Records from a data collection
● ● ●

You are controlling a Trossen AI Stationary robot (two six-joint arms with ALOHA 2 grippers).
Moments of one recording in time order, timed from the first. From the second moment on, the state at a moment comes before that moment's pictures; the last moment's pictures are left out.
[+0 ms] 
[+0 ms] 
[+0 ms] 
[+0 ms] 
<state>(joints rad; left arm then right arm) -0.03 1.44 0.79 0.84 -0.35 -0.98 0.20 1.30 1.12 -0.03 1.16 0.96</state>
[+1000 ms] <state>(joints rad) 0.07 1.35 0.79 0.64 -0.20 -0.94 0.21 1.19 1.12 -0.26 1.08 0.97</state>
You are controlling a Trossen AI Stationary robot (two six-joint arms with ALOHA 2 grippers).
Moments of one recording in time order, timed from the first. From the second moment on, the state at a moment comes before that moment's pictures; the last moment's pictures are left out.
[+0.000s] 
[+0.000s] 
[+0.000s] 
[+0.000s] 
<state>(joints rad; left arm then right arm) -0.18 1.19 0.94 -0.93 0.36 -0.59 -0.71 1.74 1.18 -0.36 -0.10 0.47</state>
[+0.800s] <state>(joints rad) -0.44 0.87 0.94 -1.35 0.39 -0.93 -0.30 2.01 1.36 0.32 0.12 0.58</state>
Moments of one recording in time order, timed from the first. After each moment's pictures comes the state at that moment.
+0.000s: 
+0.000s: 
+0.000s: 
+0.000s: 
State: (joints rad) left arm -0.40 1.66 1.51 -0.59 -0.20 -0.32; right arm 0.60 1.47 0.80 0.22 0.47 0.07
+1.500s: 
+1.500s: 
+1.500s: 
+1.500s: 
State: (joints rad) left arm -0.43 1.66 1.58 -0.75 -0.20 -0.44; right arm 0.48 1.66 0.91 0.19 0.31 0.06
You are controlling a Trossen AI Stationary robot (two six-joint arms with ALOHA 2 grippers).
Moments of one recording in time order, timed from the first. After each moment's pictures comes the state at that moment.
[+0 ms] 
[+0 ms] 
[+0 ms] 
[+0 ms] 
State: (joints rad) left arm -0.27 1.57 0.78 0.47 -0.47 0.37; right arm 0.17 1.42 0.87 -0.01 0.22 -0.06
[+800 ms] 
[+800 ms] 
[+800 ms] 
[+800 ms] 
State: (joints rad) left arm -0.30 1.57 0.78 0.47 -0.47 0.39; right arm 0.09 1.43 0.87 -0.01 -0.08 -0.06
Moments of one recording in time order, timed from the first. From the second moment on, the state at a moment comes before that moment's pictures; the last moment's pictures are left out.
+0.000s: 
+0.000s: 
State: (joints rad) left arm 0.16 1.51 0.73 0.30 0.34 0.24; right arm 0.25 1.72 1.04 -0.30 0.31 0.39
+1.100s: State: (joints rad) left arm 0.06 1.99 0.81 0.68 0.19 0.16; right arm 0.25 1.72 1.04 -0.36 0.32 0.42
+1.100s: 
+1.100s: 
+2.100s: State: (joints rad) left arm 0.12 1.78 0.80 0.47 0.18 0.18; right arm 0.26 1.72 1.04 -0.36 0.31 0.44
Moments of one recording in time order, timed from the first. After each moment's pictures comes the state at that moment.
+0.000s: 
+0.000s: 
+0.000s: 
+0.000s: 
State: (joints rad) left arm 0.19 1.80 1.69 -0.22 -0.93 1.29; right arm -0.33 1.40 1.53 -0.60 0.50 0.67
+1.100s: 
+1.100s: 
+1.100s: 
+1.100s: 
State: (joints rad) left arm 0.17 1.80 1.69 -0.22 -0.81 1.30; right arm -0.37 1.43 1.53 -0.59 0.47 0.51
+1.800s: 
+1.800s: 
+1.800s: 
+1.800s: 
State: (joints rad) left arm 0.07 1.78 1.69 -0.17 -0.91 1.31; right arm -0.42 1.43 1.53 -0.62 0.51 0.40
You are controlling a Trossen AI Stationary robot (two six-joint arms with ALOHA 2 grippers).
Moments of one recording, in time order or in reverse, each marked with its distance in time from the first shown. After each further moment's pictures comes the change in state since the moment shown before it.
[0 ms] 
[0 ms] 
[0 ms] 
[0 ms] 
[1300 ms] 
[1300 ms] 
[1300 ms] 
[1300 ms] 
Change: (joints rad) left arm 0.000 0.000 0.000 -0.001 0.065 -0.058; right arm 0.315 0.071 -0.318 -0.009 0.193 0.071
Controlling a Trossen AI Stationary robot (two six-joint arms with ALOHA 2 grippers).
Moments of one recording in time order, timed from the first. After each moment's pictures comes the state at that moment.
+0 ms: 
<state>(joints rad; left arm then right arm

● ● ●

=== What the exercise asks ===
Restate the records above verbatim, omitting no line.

=== Written response ===
You are controlling a Trossen AI Stationary robot (two six-joint arms with ALOHA 2 grippers).
Moments of one recording in time order, timed from the first. From the second moment on, the state at a moment comes before that moment's pictures; the last moment's pictures are left out.
[+0 ms] 
[+0 ms] 
[+0 ms] 
[+0 ms] 
<state>(joints rad; left arm then right arm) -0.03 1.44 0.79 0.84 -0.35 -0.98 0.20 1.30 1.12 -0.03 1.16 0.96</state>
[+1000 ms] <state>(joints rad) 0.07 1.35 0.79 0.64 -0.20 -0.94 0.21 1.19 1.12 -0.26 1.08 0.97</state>
You are controlling a Trossen AI Stationary robot (two six-joint arms with ALOHA 2 grippers).
Moments of one recording in time order, timed from the first. From the second moment on, the state at a moment comes before that moment's pictures; the last moment's pictures are left out.
[+0.000s] 
[+0.000s] 
[+0.000s] 
[+0.000s] 
<state>(joints rad; left arm then right arm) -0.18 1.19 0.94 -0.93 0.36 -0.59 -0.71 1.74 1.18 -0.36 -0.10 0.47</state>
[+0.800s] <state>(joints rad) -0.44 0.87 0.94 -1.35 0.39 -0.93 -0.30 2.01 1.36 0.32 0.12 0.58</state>
Moments of one recording in time order, timed from the first. After each moment's pictures comes the state at that moment.
+0.000s: 
+0.000s: 
+0.000s: 
+0.000s: 
State: (joints rad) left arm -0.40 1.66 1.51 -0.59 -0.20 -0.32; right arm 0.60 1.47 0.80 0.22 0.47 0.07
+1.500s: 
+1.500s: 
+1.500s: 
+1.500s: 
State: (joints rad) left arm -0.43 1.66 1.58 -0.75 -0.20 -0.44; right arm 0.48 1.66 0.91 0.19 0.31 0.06
You are controlling a Trossen AI Stationary robot (two six-joint arms with ALOHA 2 grippers).
Moments of one recording in time order, timed from the first. After each moment's pictures comes the state at that moment.
[+0 ms] 
[+0 ms] 
[+0 ms] 
[+0 ms] 
State: (joints rad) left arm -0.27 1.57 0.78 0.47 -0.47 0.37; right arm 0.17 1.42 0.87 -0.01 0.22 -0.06
[+800 ms] 
[+800 ms] 
[+800 ms] 
[+800 ms] 
State: (joints rad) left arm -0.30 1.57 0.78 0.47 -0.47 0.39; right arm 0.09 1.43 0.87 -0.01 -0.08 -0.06
Moments of one recording in time order, timed from the first. From the second moment on, the state at a moment comes before that moment's pictures; the last moment's pictures are left out.
+0.000s: 
+0.000s: 
State: (joints rad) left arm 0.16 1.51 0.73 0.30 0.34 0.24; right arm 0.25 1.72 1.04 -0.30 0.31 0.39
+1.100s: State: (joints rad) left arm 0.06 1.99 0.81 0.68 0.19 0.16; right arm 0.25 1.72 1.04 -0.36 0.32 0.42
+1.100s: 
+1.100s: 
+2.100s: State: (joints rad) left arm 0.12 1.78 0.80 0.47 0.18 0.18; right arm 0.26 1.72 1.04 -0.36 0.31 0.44
Moments of one recording in time order, timed from the first. After each moment's pictures comes the state at that moment.
+0.000s: 
+0.000s: 
+0.000s: 
+0.000s: 
State: (joints rad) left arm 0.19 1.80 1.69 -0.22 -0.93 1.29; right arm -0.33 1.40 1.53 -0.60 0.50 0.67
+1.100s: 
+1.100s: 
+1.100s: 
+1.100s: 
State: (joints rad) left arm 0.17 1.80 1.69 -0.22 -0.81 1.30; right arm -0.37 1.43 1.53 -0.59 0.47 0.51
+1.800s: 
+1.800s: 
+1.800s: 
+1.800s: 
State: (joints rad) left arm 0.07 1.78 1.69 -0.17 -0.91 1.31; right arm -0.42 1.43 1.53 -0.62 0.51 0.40
You are controlling a Trossen AI Stationary robot (two six-joint arms with ALOHA 2 grippers).
Moments of one recording, in time order or in reverse, each marked with its distance in time from the first shown. After each further moment's pictures comes the change in state since the moment shown before it.
[0 ms] 
[0 ms] 
[0 ms] 
[0 ms] 
[1300 ms] 
[1300 ms] 
[1300 ms] 
[1300 ms] 
Change: (joints rad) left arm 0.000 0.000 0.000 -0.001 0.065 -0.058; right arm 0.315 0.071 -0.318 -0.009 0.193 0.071
Controlling a Trossen AI Stationary robot (two six-joint arms with ALOHA 2 grippers).
Moments of one recording in time order, timed from the first. After each moment's pictures comes the state at that moment.
+0 ms: 
<state>(joints rad; left arm then right arm

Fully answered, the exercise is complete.